SOURCE DATA.

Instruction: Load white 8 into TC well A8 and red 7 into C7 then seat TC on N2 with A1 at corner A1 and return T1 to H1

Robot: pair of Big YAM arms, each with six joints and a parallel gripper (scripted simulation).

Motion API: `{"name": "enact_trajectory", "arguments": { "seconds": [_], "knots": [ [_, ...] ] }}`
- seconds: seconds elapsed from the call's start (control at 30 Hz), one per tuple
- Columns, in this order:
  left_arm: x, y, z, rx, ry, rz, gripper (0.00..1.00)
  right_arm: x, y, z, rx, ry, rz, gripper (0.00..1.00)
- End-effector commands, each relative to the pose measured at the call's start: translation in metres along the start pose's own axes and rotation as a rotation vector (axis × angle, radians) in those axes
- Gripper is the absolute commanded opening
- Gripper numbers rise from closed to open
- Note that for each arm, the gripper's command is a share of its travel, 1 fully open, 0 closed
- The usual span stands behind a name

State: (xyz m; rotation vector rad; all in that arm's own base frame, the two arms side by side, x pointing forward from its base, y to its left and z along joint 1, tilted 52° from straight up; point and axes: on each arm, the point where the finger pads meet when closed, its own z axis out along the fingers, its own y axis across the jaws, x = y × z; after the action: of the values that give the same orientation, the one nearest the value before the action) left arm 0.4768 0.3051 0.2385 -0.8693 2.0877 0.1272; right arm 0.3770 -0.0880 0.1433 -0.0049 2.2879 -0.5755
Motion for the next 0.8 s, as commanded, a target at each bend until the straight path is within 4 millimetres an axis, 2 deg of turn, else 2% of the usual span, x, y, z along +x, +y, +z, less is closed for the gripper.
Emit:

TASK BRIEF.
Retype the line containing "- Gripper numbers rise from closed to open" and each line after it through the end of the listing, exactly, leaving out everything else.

TASK SOLUTION.
- Gripper numbers rise from closed to open
- Note that for each arm, the gripper's command is a share of its travel, 1 fully open, 0 closed
- The usual span stands behind a name

State: (xyz m; rotation vector rad; all in that arm's own base frame, the two arms side by side, x pointing forward from its base, y to its left and z along joint 1, tilted 52° from straight up; point and axes: on each arm, the point where the finger pads meet when closed, its own z axis out along the fingers, its own y axis across the jaws, x = y × z; after the action: of the values that give the same orientation, the one nearest the value before the action) left arm 0.4768 0.3051 0.2385 -0.8693 2.0877 0.1272; right arm 0.3770 -0.0880 0.1433 -0.0049 2.2879 -0.5755
Motion for the next 0.8 s, as commanded, a target at each bend until the straight path is within 4 millimetres an axis, 2 deg of turn, else 2% of the usual span, x, y, z along +x, +y, +z, less is closed for the gripper.
Emit:

That concludes the answer to the exercise.